TASK GOAL ▸ Here are the records. Print them all exactly.

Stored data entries
● ● ● ● ●
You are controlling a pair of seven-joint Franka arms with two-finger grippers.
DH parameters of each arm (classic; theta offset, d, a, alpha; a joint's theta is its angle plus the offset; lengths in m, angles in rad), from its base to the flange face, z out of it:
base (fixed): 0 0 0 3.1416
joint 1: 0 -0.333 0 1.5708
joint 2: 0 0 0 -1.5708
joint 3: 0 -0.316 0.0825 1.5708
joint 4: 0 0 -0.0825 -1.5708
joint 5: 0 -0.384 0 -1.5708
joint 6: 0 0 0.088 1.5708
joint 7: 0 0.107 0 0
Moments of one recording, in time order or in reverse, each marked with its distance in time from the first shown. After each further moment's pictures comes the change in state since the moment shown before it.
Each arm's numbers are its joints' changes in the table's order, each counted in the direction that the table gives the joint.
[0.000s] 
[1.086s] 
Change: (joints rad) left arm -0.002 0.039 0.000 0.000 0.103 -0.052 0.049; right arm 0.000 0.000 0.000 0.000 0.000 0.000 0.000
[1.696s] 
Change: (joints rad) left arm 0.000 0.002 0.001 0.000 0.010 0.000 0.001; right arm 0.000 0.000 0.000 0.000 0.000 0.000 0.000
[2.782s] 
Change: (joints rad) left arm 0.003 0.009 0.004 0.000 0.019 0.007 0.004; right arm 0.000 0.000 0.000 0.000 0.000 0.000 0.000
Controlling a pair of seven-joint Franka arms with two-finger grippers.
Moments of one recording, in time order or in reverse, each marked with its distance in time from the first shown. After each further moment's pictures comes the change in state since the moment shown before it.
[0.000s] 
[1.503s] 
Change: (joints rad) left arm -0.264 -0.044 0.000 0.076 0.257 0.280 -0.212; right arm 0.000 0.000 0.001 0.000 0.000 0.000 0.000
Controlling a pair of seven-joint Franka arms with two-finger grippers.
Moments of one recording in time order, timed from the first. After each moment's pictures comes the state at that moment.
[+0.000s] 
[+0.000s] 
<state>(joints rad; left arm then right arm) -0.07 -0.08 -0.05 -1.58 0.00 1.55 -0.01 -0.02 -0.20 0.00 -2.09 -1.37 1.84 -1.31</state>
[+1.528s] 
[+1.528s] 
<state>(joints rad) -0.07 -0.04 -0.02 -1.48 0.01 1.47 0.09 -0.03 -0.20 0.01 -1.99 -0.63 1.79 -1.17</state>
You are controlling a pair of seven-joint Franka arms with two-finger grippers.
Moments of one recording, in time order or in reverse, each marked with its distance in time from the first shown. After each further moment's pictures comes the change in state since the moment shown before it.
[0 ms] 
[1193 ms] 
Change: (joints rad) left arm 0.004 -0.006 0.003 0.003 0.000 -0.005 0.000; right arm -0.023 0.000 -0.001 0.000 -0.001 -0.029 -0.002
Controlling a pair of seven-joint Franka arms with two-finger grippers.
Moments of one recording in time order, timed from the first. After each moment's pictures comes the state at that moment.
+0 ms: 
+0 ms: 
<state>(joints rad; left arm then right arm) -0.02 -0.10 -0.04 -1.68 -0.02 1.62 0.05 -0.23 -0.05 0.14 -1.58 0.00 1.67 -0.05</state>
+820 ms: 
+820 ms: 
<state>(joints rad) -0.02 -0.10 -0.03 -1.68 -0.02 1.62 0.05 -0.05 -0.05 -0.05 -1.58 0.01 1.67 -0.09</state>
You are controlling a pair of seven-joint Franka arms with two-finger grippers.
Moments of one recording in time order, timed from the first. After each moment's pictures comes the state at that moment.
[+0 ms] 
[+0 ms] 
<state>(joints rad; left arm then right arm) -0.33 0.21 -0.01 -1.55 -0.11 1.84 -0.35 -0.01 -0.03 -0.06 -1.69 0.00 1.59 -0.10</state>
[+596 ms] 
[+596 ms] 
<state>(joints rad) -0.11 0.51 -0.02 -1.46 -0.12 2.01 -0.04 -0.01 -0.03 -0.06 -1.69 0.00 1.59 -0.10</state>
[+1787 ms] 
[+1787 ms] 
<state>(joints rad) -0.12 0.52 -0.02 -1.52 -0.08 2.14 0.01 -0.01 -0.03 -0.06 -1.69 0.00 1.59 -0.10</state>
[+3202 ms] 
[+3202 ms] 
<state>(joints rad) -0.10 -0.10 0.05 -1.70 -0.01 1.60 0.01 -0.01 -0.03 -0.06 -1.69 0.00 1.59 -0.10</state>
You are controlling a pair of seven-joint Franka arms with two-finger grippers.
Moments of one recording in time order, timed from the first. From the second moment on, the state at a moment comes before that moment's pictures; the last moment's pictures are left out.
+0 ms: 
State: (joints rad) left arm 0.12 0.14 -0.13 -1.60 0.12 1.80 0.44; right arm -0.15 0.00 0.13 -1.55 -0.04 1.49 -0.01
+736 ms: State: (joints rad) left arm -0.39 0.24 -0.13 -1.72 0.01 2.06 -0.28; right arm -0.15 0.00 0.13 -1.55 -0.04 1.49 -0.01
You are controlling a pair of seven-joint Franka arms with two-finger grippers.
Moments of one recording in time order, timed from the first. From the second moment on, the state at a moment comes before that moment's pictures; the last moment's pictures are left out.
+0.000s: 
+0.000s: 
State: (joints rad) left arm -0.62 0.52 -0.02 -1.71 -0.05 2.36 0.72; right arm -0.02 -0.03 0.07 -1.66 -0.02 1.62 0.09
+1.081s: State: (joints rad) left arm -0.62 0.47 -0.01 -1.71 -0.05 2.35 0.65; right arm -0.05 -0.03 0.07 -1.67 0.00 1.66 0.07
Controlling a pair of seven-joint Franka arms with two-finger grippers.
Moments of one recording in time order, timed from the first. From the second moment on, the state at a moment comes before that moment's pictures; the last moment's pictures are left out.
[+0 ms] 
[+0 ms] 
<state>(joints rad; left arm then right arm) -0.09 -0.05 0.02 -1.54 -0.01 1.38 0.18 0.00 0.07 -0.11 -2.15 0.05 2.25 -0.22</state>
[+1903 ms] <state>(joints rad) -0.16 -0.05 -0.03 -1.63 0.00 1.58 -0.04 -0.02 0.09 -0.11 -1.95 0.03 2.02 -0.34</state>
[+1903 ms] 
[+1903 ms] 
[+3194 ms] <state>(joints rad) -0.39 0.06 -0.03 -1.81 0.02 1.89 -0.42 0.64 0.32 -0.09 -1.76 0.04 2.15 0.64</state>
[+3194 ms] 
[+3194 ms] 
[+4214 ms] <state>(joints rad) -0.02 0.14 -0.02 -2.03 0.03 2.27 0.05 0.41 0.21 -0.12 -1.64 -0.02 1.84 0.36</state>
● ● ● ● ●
EXPECTED OUTPUT ▸
You are controlling a pair of seven-joint Franka arms with two-finger grippers.
DH parameters of each arm (classic; theta offset, d, a, alpha; a joint's theta is its angle plus the offset; lengths in m, angles in rad), from its base to the flange face, z out of it:
base (fixed): 0 0 0 3.1416
joint 1: 0 -0.333 0 1.5708
joint 2: 0 0 0 -1.5708
joint 3: 0 -0.316 0.0825 1.5708
joint 4: 0 0 -0.0825 -1.5708
joint 5: 0 -0.384 0 -1.5708
joint 6: 0 0 0.088 1.5708
joint 7: 0 0.107 0 0
Moments of one recording, in time order or in reverse, each marked with its distance in time from the first shown. After each further moment's pictures comes the change in state since the moment shown before it.
Each arm's numbers are its joints' changes in the table's order, each counted in the direction that the table gives the joint.
[0.000s] 
[1.086s] 
Change: (joints rad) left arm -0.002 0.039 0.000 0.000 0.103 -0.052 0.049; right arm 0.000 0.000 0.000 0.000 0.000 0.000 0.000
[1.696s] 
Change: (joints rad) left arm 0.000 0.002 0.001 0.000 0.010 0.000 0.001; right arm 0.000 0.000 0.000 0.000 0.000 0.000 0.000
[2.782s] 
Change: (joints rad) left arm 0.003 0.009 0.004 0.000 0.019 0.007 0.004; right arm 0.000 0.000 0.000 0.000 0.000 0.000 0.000
Controlling a pair of seven-joint Franka arms with two-finger grippers.
Moments of one recording, in time order or in reverse, each marked with its distance in time from the first shown. After each further moment's pictures comes the change in state since the moment shown before it.
[0.000s] 
[1.503s] 
Change: (joints rad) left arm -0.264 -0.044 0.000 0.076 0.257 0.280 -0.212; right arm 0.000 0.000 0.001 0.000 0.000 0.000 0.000
Controlling a pair of seven-joint Franka arms with two-finger grippers.
Moments of one recording in time order, timed from the first. After each moment's pictures comes the state at that moment.
[+0.000s] 
[+0.000s] 
<state>(joints rad; left arm then right arm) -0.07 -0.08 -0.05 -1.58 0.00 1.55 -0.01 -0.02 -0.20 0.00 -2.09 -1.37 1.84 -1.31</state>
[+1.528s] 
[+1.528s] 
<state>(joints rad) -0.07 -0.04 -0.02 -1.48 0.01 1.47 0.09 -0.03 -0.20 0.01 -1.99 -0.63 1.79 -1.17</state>
You are controlling a pair of seven-joint Franka arms with two-finger grippers.
Moments of one recording, in time order or in reverse, each marked with its distance in time from the first shown. After each further moment's pictures comes the change in state since the moment shown before it.
[0 ms] 
[1193 ms] 
Change: (joints rad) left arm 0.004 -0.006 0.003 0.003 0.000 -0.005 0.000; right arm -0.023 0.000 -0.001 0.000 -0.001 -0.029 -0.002
Controlling a pair of seven-joint Franka arms with two-finger grippers.
Moments of one recording in time order, timed from the first. After each moment's pictures comes the state at that moment.
+0 ms: 
+0 ms: 
<state>(joints rad; left arm then right arm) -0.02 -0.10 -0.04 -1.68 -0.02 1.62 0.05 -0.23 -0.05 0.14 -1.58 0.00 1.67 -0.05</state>
+820 ms: 
+820 ms: 
<state>(joints rad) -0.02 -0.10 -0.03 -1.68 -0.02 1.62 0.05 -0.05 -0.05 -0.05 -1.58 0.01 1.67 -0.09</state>
You are controlling a pair of seven-joint Franka arms with two-finger grippers.
Moments of one recording in time order, timed from the first. After each moment's pictures comes the state at that moment.
[+0 ms] 
[+0 ms] 
<state>(joints rad; left arm then right arm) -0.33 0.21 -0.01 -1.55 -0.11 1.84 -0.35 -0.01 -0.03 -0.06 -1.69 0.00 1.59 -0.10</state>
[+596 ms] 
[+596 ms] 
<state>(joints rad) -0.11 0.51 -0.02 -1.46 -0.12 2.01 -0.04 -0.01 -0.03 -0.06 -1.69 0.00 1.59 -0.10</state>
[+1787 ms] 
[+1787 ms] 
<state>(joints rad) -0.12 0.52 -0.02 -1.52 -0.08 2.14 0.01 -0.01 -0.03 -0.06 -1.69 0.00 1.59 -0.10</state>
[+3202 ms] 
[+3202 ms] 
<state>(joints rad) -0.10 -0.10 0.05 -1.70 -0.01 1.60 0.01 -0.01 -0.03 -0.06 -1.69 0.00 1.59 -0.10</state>
You are controlling a pair of seven-joint Franka arms with two-finger grippers.
Moments of one recording in time order, timed from the first. From the second moment on, the state at a moment comes before that moment's pictures; the last moment's pictures are left out.
+0 ms: 
State: (joints rad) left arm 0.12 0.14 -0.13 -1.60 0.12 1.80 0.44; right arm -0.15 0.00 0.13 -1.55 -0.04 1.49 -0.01
+736 ms: State: (joints rad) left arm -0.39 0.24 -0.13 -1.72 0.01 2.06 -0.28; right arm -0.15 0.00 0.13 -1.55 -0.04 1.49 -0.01
You are controlling a pair of seven-joint Franka arms with two-finger grippers.
Moments of one recording in time order, timed from the first. From the second moment on, the state at a moment comes before that moment's pictures; the last moment's pictures are left out.
+0.000s: 
+0.000s: 
State: (joints rad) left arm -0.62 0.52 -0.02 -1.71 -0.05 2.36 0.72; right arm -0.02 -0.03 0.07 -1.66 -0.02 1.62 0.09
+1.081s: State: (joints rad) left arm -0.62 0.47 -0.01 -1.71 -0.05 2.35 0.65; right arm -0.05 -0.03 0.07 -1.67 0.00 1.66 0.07
Controlling a pair of seven-joint Franka arms with two-finger grippers.
Moments of one recording in time order, timed from the first. From the second moment on, the state at a moment comes before that moment's pictures; the last moment's pictures are left out.
[+0 ms] 
[+0 ms] 
<state>(joints rad; left arm then right arm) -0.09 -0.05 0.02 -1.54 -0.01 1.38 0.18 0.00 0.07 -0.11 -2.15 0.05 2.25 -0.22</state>
[+1903 ms] <state>(joints rad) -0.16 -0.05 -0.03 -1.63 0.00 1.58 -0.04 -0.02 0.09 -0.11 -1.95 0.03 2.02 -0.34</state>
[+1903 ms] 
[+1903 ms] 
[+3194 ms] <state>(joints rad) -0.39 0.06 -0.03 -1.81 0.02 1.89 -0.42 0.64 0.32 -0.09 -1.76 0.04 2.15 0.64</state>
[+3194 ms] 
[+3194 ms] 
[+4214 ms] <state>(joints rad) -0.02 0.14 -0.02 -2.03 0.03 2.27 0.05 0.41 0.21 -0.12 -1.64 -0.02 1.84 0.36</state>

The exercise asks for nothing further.